*WHAT THE TASK REQUIRES*. What's wanted is the full listing, reproduced exactly.

---------- TASK INPUTS ----------

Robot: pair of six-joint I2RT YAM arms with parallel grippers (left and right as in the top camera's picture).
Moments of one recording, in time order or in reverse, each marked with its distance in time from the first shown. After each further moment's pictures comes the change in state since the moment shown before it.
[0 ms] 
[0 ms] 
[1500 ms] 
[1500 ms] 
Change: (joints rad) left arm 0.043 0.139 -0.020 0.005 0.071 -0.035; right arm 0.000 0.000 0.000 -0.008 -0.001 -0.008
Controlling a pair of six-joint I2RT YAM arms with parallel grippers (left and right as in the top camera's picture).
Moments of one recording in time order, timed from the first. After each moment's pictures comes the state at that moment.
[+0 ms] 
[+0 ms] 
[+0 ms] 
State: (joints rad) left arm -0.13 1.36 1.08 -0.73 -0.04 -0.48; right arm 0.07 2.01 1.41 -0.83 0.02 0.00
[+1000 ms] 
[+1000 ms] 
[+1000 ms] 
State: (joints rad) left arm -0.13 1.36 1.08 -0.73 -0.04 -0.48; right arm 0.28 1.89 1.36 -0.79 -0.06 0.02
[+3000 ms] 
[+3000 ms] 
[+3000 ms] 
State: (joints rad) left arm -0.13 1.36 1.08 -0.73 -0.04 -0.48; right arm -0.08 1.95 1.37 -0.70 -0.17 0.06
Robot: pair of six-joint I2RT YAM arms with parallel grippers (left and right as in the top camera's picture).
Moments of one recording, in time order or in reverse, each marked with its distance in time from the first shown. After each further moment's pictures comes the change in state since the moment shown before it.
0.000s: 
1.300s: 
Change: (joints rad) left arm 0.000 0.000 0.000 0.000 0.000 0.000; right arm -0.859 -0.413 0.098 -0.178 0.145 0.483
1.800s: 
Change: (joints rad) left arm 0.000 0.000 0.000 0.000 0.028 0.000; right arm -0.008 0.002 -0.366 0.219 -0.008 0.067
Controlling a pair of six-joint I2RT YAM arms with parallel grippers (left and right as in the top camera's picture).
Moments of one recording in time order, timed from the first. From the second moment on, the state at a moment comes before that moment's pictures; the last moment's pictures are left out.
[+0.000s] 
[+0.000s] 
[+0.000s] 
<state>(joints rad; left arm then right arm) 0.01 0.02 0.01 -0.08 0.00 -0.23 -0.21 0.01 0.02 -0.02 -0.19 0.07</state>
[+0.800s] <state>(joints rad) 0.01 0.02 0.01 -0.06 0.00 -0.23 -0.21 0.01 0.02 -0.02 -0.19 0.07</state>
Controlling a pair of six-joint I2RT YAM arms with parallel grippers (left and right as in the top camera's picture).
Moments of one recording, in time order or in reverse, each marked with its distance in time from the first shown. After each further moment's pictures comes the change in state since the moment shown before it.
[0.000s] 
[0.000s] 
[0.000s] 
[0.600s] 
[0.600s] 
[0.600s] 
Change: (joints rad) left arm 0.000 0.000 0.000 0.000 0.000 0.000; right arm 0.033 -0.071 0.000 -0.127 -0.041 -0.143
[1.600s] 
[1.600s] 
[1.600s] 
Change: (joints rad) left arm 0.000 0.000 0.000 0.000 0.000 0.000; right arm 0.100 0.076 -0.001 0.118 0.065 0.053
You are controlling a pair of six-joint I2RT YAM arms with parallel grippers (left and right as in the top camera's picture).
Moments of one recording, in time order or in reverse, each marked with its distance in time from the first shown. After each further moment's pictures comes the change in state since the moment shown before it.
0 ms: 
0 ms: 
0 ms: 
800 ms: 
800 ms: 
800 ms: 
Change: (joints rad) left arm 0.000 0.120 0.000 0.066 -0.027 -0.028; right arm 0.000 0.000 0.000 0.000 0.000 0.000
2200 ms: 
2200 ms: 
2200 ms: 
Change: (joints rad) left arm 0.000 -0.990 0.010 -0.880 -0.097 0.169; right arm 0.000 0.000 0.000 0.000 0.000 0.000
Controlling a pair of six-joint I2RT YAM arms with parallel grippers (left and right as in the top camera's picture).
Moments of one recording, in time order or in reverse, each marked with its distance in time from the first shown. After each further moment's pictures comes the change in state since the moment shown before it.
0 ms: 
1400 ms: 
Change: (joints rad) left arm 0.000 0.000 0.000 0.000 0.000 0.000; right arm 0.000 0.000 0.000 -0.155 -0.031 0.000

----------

*RESPONSE TO THIS EXERCISE*.
Robot: pair of six-joint I2RT YAM arms with parallel grippers (left and right as in the top camera's picture).
Moments of one recording, in time order or in reverse, each marked with its distance in time from the first shown. After each further moment's pictures comes the change in state since the moment shown before it.
[0 ms] 
[0 ms] 
[1500 ms] 
[1500 ms] 
Change: (joints rad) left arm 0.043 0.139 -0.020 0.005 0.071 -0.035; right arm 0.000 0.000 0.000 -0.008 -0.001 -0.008
Controlling a pair of six-joint I2RT YAM arms with parallel grippers (left and right as in the top camera's picture).
Moments of one recording in time order, timed from the first. After each moment's pictures comes the state at that moment.
[+0 ms] 
[+0 ms] 
[+0 ms] 
State: (joints rad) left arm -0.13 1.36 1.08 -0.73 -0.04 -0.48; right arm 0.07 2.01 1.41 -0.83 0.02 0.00
[+1000 ms] 
[+1000 ms] 
[+1000 ms] 
State: (joints rad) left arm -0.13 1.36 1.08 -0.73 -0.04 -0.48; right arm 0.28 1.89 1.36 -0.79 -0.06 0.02
[+3000 ms] 
[+3000 ms] 
[+3000 ms] 
State: (joints rad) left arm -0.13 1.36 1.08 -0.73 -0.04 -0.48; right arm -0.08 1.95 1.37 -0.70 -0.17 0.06
Robot: pair of six-joint I2RT YAM arms with parallel grippers (left and right as in the top camera's picture).
Moments of one recording, in time order or in reverse, each marked with its distance in time from the first shown. After each further moment's pictures comes the change in state since the moment shown before it.
0.000s: 
1.300s: 
Change: (joints rad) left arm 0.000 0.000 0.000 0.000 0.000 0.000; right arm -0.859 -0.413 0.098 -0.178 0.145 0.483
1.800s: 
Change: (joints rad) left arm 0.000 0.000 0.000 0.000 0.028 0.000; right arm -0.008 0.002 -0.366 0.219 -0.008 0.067
Controlling a pair of six-joint I2RT YAM arms with parallel grippers (left and right as in the top camera's picture).
Moments of one recording in time order, timed from the first. From the second moment on, the state at a moment comes before that moment's pictures; the last moment's pictures are left out.
[+0.000s] 
[+0.000s] 
[+0.000s] 
<state>(joints rad; left arm then right arm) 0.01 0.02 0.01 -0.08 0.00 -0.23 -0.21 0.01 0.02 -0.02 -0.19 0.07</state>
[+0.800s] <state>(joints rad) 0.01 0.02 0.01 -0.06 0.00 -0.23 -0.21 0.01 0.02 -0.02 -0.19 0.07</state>
Controlling a pair of six-joint I2RT YAM arms with parallel grippers (left and right as in the top camera's picture).
Moments of one recording, in time order or in reverse, each marked with its distance in time from the first shown. After each further moment's pictures comes the change in state since the moment shown before it.
[0.000s] 
[0.000s] 
[0.000s] 
[0.600s] 
[0.600s] 
[0.600s] 
Change: (joints rad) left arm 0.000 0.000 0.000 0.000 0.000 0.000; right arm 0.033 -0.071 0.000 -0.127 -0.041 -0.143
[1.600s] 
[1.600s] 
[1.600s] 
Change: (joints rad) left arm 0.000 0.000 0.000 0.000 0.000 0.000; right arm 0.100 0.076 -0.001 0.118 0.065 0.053
You are controlling a pair of six-joint I2RT YAM arms with parallel grippers (left and right as in the top camera's picture).
Moments of one recording, in time order or in reverse, each marked with its distance in time from the first shown. After each further moment's pictures comes the change in state since the moment shown before it.
0 ms: 
0 ms: 
0 ms: 
800 ms: 
800 ms: 
800 ms: 
Change: (joints rad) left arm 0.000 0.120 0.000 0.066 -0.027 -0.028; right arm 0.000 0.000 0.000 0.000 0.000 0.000
2200 ms: 
2200 ms: 
2200 ms: 
Change: (joints rad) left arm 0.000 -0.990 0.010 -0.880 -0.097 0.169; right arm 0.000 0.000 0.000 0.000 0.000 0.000
Controlling a pair of six-joint I2RT YAM arms with parallel grippers (left and right as in the top camera's picture).
Moments of one recording, in time order or in reverse, each marked with its distance in time from the first shown. After each further moment's pictures comes the change in state since the moment shown before it.
0 ms: 
1400 ms: 
Change: (joints rad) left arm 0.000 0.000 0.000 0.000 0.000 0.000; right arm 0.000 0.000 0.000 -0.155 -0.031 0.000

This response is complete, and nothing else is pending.